Unlock a world of possibilities! Login now and discover the exclusive benefits awaiting you.
Hello Champ,
I have created a simple job:
tFileInputJSON --> (main) --> tLogRow
The source JSON file is around 2GB size. I even increased JVM in RUN to Xms2G, Xmx4G. But always fails with memory issue.
NOTE: the JSON works great if it is a simple file.
Is there a way to extract big size file? or is it a product limitation? I seen some articles for CSV file, nothing for JSON
Looking forward to hear some valuable answers. Thanks.
regards,
K
I am having same issue with json processing. My file size is 3GB. did you split the input at source?
Or you are processing the input file with 2GB and splitting it inside the job?
If you are having a complex JSON, it would be a good idea to have smaller files from source stage itself since it will avoid the overhead of splitting the big files to smaller files.
Warm Regards,
Nikhil Thampi
Please appreciate our Talend community members by giving Kudos for sharing their time for your query. If your query is answered, please mark the topic as resolved 🙂
Hi Mohan,
Option 1:
Check your PC's RAM size (I would suggest to have 16GB as min). Based on that, increase your JVM arguments size
-Xms (for ex, -Xms2048m)
-Xmx (for ex, -Xmx4096m)
To do,
1. go to RUN in your job
2. click "Advanced settings"
3. enable "Use specific JVM arguments"
4. change values
5. then 'run' job
Option 2:
split the file into smaller files and run
Let me know how it goes.
regards,
kiruba
Hi Kiruba,
Option 1: increase Memory
I have tried increasing memory and it still fails. Server has total of 16GB memory and we have some more process running in the same server. I was able to allocate max of 4GB. Anything above that was failing to allocate memory. My inpur file is around 2.9 GB. Based on discussion with talend support, job execution itself take some memory. Apparently the json object is read as a single object of 2.9GB and load it to memory. This is the place where it fails.

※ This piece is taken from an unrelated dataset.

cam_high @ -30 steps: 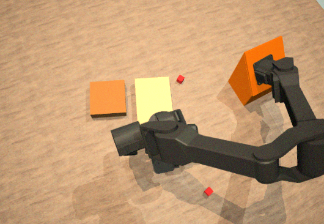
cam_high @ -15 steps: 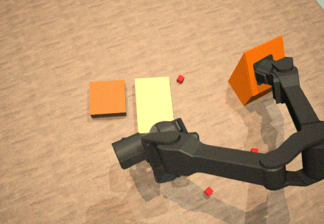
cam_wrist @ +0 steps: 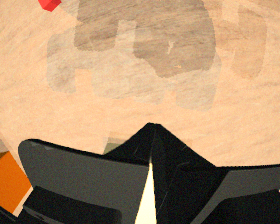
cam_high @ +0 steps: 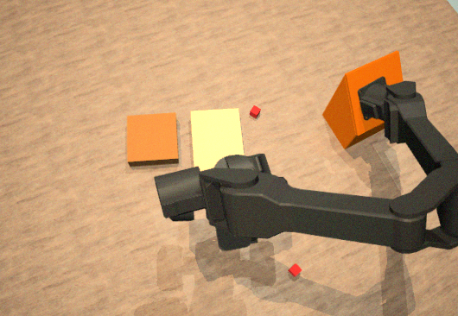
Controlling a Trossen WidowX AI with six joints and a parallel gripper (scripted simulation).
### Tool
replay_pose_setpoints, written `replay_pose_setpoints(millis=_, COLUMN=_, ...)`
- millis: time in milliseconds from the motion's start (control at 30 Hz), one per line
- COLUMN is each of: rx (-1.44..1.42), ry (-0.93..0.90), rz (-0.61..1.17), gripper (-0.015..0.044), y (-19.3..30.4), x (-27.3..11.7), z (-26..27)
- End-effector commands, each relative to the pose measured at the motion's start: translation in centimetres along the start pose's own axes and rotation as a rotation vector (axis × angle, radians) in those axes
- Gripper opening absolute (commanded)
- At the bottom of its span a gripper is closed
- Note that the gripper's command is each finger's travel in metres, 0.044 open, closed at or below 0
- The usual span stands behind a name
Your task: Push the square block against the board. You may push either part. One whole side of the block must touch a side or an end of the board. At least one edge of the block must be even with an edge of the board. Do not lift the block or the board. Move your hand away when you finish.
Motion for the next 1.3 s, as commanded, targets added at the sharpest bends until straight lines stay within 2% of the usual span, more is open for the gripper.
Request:
replay_pose_setpoints(millis=0, rx=0.118, ry=0.006, rz=0.005, gripper=0.0, y=1.4, x=-0.2, z=0.2)
replay_pose_setpoints(millis=1267, rx=1.415, ry=0.009, rz=0.012, gripper=0.0, y=13.1, x=-0.7, z=5.6)
Point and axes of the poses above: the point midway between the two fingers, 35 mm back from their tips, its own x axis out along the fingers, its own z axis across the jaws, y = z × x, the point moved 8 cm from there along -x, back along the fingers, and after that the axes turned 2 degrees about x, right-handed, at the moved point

Option 2: Split the input file into multiple files of smaller files.
Our POC was an input of size 2.9GB. We can do the split but for anything we need to use talend components only. Is there any way that we can do it in talend?

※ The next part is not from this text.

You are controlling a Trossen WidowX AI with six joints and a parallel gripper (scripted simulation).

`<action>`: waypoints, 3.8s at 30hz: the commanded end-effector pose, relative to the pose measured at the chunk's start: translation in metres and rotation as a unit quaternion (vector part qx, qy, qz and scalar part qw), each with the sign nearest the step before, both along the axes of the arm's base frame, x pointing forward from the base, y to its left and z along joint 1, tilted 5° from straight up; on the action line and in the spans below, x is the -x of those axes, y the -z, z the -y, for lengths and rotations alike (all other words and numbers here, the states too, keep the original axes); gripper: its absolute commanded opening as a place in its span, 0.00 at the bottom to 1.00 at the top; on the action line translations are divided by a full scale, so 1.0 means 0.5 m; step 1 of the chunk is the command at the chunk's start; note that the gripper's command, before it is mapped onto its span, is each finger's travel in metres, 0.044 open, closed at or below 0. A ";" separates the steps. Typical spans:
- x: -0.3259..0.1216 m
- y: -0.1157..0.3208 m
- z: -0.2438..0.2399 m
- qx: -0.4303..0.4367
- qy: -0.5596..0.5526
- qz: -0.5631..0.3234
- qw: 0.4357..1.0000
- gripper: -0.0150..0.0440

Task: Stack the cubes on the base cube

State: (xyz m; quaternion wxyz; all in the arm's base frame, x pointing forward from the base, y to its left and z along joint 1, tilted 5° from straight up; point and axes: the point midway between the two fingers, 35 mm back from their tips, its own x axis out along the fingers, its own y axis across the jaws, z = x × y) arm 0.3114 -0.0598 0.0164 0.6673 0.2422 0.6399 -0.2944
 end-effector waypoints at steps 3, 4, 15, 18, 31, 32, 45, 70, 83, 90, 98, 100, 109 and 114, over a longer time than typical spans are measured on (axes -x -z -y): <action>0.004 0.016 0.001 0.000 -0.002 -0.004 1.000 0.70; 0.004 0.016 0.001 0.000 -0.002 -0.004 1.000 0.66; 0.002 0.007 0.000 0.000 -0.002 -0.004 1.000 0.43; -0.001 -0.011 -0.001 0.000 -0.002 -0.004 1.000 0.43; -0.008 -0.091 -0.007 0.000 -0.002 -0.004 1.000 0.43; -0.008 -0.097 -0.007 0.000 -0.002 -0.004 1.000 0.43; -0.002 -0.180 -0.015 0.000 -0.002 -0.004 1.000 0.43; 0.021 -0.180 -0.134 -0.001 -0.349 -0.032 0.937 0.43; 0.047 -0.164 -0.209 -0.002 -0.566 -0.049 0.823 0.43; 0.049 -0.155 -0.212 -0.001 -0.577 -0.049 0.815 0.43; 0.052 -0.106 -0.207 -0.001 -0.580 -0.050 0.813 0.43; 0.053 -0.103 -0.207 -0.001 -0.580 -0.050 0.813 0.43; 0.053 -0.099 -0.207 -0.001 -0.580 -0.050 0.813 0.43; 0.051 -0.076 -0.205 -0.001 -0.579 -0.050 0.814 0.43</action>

My thought is that we need to read the file at least once to process it and will fail there. Correct me if i am wrong here.
You could try using the component tJSONDocInputStream by Jan Lolling from Talend Exchange. It is designed specifically for reading very large files.
Thanks Fred for the suggestion. Finally we went ahead with splitting the file outside talend and process it. It worked fine for us. Proalem with the json file generated in talend was it was stored as a single json object and talend tries to load the object to memory. So we created file with each record as json object and process it to avoid the GC issue.